Member of the National Assembly of Quebec for Taschereau
- In office 1985–1994
- Preceded by: Richard Guay
- Succeeded by: André Gaulin

Personal details
- Born: May 28, 1958 (age 67) Quebec City, Quebec
- Party: Liberal
- Parents: Jean-Robert Leclerc (father); Suzanne Lajeunesse (mother);
- Alma mater: Université Laval
- Occupation: businessman

= Jean Leclerc (politician) =

Canadian politician

Jean Leclerc, (/fr/; born May 28, 1958) is a Canadian businessman and former politician.

== Biography ==
Born in Quebec City, Quebec, the son of Jean-Robert Leclerc and Suzanne Lajeunesse, Leclerc received a Bachelor's degree from Université Laval in 1977. In 1977, he started working at Biscuits Leclerc, a cookie and snack manufacturer founded in 1905 by François Leclerc (Jean Leclerc’s great-grandfather). In 1985, he was elected to the National Assembly of Quebec for Taschereau.
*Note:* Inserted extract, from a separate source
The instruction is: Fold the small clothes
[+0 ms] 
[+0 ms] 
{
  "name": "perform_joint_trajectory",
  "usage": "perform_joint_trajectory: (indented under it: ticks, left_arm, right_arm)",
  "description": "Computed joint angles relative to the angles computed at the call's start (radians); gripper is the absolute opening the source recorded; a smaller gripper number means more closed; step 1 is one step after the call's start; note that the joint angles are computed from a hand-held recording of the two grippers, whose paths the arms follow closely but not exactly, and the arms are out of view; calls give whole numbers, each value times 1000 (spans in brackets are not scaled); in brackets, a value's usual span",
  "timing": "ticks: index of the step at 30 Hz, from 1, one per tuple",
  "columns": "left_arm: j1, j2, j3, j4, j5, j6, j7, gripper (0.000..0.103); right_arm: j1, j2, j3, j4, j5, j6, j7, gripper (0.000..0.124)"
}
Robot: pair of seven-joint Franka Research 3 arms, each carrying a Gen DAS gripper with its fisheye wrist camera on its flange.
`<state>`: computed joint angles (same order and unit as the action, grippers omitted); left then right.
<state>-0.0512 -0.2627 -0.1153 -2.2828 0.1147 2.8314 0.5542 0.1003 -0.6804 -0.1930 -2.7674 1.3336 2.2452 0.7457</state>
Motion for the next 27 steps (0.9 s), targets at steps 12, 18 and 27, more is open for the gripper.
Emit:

A Liberal, he was re-elected in 1989. He did not run in 1994. He was Minister of government services, vice-president of the Treasury Board, and Minister responsible for the Quebec City region.

In 1995, he re-joined his family firm as a Vice-President. In 2003, he was appointed president and CEO. In 2006, he was Chairman of the Quebec City 400th Anniversary Society.

In 2009, he was made a Knight of the National Order of Quebec.